■ DESCRIPTION OF THE TASK ■
There is a line below that contains "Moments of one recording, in". Please reproduce it and all following lines exactly, through the final one.

(RECORDS SHOWN begins)

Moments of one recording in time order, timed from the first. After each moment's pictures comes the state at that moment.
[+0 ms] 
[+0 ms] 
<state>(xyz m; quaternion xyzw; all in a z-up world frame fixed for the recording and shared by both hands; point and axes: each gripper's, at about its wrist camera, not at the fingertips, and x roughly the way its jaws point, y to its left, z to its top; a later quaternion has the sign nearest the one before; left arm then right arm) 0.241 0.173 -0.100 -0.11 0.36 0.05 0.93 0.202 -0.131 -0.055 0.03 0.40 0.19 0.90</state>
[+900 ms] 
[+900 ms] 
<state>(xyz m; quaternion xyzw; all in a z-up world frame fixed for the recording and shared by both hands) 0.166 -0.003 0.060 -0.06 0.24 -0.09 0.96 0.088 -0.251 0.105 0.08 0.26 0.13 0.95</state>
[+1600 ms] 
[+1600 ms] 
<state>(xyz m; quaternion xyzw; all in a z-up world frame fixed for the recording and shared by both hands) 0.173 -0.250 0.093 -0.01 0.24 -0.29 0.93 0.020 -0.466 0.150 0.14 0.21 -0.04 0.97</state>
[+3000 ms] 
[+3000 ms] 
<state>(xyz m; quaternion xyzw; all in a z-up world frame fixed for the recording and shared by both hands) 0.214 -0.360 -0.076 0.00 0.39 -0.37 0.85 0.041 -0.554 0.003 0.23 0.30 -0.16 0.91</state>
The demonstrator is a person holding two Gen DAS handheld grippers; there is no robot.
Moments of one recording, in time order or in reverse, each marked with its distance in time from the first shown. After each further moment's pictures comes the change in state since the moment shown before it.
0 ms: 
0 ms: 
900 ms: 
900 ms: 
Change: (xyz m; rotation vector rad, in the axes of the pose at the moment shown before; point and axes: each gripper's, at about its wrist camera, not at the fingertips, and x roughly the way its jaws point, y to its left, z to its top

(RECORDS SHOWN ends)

■ RESULT FOR THIS TASK ■
Moments of one recording, in time order or in reverse, each marked with its distance in time from the first shown. After each further moment's pictures comes the change in state since the moment shown before it.
0 ms: 
0 ms: 
900 ms: 
900 ms: 
Change: (xyz m; rotation vector rad, in the axes of the pose at the moment shown before; point and axes: each gripper's, at about its wrist camera, not at the fingertips, and x roughly the way its jaws point, y to its left, z to its top

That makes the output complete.